Our two case studies, Pagin and Westerståhl (2010c) on quotation and Salmon (2006) and Glanzberg and King (2020) on variable binding, support our claim. The lesson in each case was a general one that would apply to occurrence-based treatments of any linguistic construction. On the occurrence-based approach (without brute ambiguities) a single expression has a diverse family of occurrence meanings—for each linguistic context a meaning from the family is employed to do the compositional work. We insist that the semantic value of an expression should be understood as the value assigned to the expression type that accounts for its contribution to truth-conditions across all the linguistic contexts in which it can occur. Lewis said it well when he said:

To be a semantic value is to be a big enough package of information. A semantic value worthy of the name must carry all the information that will be needed to generate other semantic values. Anything that we need to bundle together many of to get a big enough package is ipso facto not an adequate semantic value. (Lewis 1986: 44)

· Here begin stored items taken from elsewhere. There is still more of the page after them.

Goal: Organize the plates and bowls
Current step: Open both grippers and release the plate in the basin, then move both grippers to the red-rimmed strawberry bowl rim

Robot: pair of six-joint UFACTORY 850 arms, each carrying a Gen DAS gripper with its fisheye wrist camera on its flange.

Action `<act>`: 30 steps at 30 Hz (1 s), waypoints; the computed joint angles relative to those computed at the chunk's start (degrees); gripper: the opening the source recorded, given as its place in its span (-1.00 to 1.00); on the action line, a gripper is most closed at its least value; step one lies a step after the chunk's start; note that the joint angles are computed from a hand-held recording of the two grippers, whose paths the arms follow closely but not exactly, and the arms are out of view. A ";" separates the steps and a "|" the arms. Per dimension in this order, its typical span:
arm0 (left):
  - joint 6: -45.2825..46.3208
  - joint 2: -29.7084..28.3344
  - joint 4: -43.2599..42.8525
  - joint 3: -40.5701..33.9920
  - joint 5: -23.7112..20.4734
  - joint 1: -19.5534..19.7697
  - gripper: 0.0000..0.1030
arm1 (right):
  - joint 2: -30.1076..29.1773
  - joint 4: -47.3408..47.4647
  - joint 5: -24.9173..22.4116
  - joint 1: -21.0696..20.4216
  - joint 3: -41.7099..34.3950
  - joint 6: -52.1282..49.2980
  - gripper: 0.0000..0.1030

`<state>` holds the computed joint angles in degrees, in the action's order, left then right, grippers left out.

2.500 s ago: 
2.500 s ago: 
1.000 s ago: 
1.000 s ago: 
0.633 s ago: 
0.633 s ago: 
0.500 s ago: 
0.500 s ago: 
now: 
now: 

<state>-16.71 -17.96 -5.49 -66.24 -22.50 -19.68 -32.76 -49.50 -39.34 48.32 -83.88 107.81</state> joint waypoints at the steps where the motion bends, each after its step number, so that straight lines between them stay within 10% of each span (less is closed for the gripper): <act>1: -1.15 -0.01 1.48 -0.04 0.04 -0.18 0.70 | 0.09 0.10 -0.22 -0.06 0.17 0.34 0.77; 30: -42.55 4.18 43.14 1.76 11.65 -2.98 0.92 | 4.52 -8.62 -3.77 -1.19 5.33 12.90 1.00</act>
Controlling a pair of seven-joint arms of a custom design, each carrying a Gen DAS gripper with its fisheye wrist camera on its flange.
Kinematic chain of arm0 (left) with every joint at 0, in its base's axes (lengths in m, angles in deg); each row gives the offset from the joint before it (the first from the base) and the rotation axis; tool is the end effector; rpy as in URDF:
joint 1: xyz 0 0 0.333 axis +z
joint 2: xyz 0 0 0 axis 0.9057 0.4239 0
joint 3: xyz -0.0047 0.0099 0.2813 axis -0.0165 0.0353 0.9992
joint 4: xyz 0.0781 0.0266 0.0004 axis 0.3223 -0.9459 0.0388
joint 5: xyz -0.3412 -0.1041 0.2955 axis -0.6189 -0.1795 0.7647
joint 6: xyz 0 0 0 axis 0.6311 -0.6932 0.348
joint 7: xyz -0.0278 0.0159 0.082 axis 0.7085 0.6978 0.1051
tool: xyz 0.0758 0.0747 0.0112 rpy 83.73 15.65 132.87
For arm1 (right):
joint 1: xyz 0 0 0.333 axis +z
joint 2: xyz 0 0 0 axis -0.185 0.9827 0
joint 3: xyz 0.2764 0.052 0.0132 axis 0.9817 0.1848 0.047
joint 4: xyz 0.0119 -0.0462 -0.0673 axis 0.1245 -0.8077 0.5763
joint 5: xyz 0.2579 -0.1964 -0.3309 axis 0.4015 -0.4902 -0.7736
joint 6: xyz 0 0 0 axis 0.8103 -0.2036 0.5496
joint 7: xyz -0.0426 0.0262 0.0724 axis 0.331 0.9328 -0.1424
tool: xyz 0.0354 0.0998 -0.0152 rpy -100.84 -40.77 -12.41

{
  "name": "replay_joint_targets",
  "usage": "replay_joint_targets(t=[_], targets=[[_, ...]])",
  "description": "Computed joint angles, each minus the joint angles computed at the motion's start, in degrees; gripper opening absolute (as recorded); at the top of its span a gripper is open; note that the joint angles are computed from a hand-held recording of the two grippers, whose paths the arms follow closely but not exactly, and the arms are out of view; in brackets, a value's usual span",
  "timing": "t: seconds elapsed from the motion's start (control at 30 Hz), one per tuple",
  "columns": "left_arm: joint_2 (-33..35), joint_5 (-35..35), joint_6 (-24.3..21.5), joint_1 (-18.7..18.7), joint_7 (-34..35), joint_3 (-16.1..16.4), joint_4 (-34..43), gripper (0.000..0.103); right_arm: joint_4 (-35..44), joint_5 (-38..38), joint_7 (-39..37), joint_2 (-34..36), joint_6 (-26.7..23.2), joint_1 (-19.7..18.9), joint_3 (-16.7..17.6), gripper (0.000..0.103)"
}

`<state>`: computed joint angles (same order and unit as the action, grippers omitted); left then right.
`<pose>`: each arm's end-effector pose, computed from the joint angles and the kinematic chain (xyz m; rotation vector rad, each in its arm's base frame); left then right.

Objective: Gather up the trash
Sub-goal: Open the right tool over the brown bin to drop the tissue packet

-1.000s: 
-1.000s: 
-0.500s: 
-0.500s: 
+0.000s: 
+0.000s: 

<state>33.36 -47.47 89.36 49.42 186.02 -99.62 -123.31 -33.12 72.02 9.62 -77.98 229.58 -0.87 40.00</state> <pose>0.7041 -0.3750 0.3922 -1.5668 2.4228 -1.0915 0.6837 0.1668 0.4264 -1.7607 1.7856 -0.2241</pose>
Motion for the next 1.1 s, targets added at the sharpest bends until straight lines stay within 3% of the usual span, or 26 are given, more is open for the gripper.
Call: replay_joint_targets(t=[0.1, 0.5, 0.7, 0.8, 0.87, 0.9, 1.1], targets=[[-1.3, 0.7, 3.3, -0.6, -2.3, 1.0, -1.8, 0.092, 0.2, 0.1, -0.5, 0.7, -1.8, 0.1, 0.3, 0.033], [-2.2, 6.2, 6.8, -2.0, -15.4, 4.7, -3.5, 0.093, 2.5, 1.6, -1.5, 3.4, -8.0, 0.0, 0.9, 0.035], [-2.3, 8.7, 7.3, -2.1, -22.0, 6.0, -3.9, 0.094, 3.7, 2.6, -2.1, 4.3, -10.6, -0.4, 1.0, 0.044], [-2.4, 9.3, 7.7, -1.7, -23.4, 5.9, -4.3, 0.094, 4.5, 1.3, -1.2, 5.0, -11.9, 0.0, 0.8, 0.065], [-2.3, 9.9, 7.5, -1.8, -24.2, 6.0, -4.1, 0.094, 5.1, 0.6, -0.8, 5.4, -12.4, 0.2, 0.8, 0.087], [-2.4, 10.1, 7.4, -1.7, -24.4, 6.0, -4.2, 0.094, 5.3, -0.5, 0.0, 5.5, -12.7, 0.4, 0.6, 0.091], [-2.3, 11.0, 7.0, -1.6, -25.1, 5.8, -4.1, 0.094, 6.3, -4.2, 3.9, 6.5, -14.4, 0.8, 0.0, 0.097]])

Thus, when a semantic theory is construed in an occurrence-based way the total semantic value assigned to an expression is given by its entire family of occurrence meanings. Two expressions agree in semantic value when they have the same family of meanings (viz. when they determine the same function from linguistic contexts to occurrence meanings). Thus, positing a difference in occurrence meaning requires a difference in meaning tout court. The strategy, then, ultimately amounts to enriching semantic values. And while enriching semantic values in order to avoid failures of compositionality may be theoretically motivated in many cases, it is, of course, nothing new.